Comment by Dr James Johnson on March 31, 2014 at 8:35pm
David. Matt Fitzgerald has some interesting insights regarding fat burning and the actual performance during competition here:

Comment by Dr James Johnson on March 31, 2014 at 1:31pm

David, even "skinnies" like me are supposed to have an unlimited amount of fat calories available for long endurance races. It is one thing to burn fat in a test tube and measure the kilocalories produced and it is another thing to have it available during the race. The more you read, the more confusing it is. This is one of the things I like about the sport: There is NO ONE RIGHT WAY to do things. The old adage holds true, you have to figure out what works for you and then keep experimenting.

Comment by David Ehl on March 31, 2014 at 1:21pm

Thanks guys, about the juicing part, I imagine you would not want to do it before a race, but since I have a pretty hefty BMI still and plenty of fat stores to draw from I wasn't planning on glycogen stores, in fact I was trying to make sure they were gone, and trying to race more in ketosis. I never felt a huge bonk.

Comment by Cisco on March 31, 2014 at 1:06pm

Welcome to 70.3 Ironman David!! :) ...

Comment by Dr James Johnson on March 31, 2014 at 12:57pm

Hi David. Congratulation on the race. I'm wondering how you felt energy-wise throughout the race.
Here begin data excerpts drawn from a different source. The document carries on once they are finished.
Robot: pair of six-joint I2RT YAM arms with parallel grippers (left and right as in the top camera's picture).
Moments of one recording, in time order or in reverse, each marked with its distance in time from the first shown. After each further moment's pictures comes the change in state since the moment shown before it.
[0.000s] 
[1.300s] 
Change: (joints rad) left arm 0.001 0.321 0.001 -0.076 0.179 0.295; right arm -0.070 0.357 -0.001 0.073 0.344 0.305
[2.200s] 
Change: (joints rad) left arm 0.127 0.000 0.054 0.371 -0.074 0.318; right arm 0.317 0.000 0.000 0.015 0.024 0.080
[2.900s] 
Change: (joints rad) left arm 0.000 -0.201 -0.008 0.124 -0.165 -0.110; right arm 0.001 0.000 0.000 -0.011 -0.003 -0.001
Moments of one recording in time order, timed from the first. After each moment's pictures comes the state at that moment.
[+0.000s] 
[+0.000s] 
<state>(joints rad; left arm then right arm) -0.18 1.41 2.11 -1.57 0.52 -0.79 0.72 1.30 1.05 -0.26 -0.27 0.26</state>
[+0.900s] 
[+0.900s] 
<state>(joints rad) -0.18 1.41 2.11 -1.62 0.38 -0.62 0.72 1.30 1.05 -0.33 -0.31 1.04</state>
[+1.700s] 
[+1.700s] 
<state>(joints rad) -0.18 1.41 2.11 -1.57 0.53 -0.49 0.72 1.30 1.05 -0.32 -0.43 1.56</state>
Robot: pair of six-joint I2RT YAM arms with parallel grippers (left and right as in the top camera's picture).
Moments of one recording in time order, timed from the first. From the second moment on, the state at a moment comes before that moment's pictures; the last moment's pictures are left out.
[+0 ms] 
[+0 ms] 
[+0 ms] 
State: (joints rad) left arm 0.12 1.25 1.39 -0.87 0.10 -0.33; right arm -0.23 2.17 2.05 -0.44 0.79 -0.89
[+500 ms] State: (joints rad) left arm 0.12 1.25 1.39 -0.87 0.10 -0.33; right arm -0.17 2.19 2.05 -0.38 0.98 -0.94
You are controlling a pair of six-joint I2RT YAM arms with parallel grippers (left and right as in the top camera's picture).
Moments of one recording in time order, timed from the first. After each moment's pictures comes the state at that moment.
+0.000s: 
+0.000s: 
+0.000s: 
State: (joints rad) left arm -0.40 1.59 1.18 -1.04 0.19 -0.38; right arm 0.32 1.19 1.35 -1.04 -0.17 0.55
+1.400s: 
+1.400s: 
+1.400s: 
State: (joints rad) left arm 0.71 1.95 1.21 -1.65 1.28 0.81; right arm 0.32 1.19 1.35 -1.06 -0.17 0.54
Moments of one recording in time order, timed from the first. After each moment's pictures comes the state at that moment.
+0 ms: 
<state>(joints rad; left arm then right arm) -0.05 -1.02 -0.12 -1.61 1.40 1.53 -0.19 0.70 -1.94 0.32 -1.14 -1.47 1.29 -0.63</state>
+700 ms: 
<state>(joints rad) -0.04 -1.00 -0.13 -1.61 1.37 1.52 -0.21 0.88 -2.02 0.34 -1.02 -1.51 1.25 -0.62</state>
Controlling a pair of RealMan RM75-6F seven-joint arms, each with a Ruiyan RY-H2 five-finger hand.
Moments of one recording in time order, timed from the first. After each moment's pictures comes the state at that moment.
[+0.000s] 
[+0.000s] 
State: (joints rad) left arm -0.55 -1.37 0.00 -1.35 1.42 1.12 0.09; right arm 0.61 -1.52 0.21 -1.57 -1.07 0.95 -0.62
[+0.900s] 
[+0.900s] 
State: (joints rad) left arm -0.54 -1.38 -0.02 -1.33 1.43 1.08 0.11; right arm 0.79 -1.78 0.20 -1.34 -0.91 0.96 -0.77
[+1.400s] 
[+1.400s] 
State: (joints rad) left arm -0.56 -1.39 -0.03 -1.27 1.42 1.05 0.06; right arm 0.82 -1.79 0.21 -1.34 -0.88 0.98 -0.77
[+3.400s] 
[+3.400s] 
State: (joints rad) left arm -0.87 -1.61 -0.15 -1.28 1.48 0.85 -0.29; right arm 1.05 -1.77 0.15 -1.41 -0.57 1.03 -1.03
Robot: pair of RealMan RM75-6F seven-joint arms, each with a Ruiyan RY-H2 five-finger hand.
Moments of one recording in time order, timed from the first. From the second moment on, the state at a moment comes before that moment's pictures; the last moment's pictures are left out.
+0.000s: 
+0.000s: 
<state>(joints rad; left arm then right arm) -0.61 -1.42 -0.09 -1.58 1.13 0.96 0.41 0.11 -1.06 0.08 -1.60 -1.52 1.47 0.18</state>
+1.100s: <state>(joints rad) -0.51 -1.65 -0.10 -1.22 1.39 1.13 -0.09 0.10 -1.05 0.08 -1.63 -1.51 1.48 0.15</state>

That is, as healthy as juicing is...does it help build up enough glycogen stores to be able to race for several hours? Perhaps supplementing with the juicing instead of replacing meals with juices? Just a thought. I'm really interested in the nutritional side of endurance racing. Trying to figure it out myself. I completely bonked the run on the Bayshore 70.4 a few weeks ago, but had a really good run in Oceanside. The big difference was with fluids and calories not a big difference in fitness or taper. We learn from each race, I think. Recover soon!

Comment by David Ehl on March 31, 2014 at 11:25am

Holy Crap I am sore today, I slept 14 hours saturday night, 12 hours last night (normally 7 hours is stretching it)

Comment by Amanda Barth on March 26, 2014 at 11:07am
Oh I totally have the MTWDs. I think the gorilla is done.

Comment by David Ehl on March 26, 2014 at 11:05am

Ive been juicing this past week and a half and feel great, Im just replacing 1-2 meals a day with a jillion green veggies. It restored my energy levels

Comment by Dr James Johnson on March 26, 2014 at 10:52am

Anyone else have the MTWD's? (Mid-Taper Wonder-Doubts). You feel OK, but not great. No pain, but not as much bounce in your step as you'd like? Is everyone going to be ready? Keep up the fluid intake. Replenish your glycogen storage. Trust your training. Go to bed early the next few nights. See you in Oceanside. Good luck.